Tepa, "t'es pas cap ! "

Par Pierre-angel Gay, directeur adjoint de la rédaction de La Tribune.

Bien sûr, ce n'est pas le moment de diminuer les impôts. Et encore moins d'en supprimer un. Crise aidant, les recettes fiscales ont fondu d'un quart au premier semestre, ouvrant les vannes à des déficits abyssaux. Et le gouvernement, engagé dans une difficile translation d'une taxe professionnelle finissante vers une taxe carbone à venir, a d'autres priorités. Mais la fameuse loi Tepa ("sur le travail, l'emploi et le pouvoir d'achat"), qui fête son deuxième anniversaire sur un bilan beaucoup moins négatif que ne le disent ses détracteurs, illustre à merveille, dans son volet fiscal, toutes les contradictions du gouvernement Fillon.
Depuis plus d'un quart de siècle, la France détient l'étonnant privilège d'une triple imposition sur le capital, la taxe sur les plus-values, les droits de succession et l'ISF, l'impôt de solidarité sur la fortune. Aucun de nos grands partenaires n'en compte plus de deux. Trois, c'est donc un de trop. Ce qui, dans une économie ouverte, est déraisonnable.
Le bon sens commanderait donc d'en supprimer un. À choisir prioritairement, entre droits de succession ou ISF, la taxation des plus-values relevant d'une tout autre logique. Faute de l'avoir expliqué, de l'avoir osé, le gouvernement Fillon a choisi d'en réduire le poids et le nombre d'assujettis. Plus de 95 % des successions sont aujourd'hui exonérées de toute taxe, et les montants des droits acquittés par les plus fortunés ont été sensiblement diminués.
La démarche a été la même pour l'impôt de solidarité sur la fortune, mais inversée, entre un bouclier fiscal protégeant cette fois les vrais riches et un allégement plus modeste en faveur des classes moyennes. Un allégement intelligent toutefois, puisqu'il permet de réduire son impôt en investissant dans de petites entreprises ou en faisant des dons à des organismes d'intérêt général.

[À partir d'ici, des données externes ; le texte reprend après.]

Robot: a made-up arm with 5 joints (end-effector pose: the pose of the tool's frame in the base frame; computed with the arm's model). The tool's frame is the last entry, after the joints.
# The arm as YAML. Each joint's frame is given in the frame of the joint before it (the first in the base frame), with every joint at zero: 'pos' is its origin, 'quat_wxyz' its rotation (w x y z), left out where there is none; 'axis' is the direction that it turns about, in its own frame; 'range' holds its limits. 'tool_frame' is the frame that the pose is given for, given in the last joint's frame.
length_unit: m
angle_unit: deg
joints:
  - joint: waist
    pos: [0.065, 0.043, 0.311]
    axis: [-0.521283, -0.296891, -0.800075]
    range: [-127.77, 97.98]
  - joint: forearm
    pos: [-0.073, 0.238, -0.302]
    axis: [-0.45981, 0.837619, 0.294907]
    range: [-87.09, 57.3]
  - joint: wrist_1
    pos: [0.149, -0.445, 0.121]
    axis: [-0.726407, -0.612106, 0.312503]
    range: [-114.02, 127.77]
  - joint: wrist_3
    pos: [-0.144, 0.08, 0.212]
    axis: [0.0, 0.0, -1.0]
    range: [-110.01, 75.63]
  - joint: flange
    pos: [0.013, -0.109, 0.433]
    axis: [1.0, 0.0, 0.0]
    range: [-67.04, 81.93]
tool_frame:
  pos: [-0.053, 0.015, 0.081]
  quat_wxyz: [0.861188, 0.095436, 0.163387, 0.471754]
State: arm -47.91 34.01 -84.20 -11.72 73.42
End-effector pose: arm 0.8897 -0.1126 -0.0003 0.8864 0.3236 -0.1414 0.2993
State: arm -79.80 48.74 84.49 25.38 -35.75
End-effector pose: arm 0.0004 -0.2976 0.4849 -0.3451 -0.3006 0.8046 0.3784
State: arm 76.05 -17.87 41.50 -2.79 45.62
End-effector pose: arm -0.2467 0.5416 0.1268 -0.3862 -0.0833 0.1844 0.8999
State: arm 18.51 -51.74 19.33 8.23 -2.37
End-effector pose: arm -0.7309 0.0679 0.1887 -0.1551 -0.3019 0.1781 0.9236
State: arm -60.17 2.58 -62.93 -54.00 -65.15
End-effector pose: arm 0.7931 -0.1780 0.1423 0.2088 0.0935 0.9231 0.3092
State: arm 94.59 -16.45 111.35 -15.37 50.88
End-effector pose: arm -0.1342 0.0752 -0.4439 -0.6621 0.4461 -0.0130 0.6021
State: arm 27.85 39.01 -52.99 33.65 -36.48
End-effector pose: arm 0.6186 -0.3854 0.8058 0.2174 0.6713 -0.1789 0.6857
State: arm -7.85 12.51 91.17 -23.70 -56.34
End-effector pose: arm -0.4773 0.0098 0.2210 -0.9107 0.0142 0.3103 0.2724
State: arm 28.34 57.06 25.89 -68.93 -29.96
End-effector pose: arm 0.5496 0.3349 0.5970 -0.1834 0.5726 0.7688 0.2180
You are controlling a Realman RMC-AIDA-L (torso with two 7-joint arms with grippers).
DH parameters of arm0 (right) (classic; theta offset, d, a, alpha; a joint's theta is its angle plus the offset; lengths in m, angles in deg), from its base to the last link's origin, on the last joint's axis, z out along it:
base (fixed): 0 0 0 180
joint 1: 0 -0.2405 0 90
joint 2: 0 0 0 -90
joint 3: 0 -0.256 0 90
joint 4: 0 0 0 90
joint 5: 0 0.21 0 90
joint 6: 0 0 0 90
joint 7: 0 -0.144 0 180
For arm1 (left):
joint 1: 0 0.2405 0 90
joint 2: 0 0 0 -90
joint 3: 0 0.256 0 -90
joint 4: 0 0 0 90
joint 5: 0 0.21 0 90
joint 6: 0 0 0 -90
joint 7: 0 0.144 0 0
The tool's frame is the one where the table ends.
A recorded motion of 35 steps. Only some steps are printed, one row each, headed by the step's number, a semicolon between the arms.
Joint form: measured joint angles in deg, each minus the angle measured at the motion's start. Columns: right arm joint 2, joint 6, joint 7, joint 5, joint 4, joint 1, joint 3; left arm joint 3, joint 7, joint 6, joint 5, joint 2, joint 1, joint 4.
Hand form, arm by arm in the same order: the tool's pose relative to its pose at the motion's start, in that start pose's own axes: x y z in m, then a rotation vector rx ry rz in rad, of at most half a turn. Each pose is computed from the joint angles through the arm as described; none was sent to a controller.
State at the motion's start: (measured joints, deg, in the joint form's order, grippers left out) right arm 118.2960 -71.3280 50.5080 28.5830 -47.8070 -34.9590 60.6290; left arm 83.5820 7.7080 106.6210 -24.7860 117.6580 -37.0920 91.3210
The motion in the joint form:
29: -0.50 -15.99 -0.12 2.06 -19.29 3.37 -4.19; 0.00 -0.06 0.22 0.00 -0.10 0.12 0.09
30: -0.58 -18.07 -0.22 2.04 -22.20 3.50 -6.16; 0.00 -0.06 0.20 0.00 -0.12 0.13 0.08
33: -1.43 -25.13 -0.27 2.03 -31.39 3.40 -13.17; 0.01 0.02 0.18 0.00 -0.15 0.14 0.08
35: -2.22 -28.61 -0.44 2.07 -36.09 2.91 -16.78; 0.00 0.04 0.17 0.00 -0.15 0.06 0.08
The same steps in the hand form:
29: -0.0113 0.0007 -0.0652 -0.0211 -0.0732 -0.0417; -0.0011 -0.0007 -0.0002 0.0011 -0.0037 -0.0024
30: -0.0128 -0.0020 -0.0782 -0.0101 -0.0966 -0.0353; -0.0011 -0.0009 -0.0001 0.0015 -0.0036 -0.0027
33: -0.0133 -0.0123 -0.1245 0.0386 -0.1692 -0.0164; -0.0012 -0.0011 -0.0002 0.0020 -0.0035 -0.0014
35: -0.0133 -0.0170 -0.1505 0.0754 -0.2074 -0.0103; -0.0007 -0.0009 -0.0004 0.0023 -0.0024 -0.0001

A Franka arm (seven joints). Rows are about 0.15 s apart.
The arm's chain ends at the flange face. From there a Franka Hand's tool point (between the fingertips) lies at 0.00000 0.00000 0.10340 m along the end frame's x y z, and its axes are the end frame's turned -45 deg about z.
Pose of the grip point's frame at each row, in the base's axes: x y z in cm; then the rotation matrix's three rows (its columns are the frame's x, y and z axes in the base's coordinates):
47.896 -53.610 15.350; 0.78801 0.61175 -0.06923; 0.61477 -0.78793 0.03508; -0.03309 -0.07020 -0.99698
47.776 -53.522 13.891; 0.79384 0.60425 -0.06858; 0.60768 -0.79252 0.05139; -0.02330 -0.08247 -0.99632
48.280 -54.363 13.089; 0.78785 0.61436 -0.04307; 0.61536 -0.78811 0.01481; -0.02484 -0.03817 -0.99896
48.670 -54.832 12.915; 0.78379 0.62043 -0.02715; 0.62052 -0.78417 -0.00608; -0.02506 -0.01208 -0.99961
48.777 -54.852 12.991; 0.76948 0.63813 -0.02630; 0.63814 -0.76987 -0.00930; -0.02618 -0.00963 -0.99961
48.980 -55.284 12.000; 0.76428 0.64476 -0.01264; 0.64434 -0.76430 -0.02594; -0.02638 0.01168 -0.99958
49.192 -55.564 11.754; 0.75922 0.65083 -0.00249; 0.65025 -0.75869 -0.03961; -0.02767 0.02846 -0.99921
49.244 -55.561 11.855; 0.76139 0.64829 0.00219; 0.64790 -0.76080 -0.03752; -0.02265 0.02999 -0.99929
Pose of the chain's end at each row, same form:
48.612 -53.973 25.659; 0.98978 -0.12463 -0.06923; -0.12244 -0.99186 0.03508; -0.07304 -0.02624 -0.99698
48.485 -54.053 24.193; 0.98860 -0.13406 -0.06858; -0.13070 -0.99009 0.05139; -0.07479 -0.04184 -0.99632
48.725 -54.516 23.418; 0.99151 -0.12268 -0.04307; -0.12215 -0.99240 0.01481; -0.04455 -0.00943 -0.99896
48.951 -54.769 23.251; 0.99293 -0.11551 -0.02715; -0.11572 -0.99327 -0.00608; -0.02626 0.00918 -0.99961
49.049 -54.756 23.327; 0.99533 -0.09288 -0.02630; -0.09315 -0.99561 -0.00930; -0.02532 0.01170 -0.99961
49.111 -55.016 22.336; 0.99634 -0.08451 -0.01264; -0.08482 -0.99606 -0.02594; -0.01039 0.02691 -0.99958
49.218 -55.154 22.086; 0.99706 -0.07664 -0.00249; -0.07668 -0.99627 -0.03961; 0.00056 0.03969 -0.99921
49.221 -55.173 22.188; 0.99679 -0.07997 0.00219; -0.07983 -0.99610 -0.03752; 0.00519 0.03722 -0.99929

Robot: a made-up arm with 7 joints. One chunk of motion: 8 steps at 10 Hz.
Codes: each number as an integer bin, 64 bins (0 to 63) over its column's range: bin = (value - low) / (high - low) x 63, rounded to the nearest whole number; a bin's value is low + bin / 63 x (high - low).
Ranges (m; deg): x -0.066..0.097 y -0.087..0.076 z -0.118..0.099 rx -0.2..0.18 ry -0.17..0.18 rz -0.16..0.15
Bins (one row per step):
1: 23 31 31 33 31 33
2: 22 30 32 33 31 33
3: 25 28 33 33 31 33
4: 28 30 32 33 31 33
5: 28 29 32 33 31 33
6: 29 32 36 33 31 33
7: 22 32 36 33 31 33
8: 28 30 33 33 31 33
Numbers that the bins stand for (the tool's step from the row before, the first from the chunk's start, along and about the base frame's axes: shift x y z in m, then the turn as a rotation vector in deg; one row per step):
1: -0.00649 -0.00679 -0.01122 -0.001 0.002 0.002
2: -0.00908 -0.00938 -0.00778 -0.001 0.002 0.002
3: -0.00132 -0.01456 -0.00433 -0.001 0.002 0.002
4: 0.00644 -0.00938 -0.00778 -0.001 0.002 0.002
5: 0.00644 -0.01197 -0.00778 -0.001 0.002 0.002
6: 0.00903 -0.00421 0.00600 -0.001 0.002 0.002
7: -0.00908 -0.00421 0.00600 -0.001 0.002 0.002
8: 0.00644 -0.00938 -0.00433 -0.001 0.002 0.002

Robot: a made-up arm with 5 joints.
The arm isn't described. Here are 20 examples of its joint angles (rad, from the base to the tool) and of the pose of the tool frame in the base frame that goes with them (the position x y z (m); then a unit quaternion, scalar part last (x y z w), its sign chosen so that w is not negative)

Les PME françaises, que l'on sait en mal de fonds propres, bénéficieront ainsi de 1 milliard d'euros de financement cette année. C'est loin d'être négligeable. Mais le bénéfice politique que le gouvernement peut en attendre, lui, l'est. L'opposition et, sans doute, une large partie de l'opinion restent vent debout contre ce qu'on appelle le "paquet fiscal". Et les bénéficiaires, désorientés par les subtilités et les lourdeurs des lois à la française, perdent de vue ce qu'ils y ont gagné. Et, pour finir, l'image de la France à l'étranger reste celle, exagérée, d'un enfer fiscal. Tepa, ou "t'es pas cap !". Le gouvernement récolte les fruits de sa pusillanimité.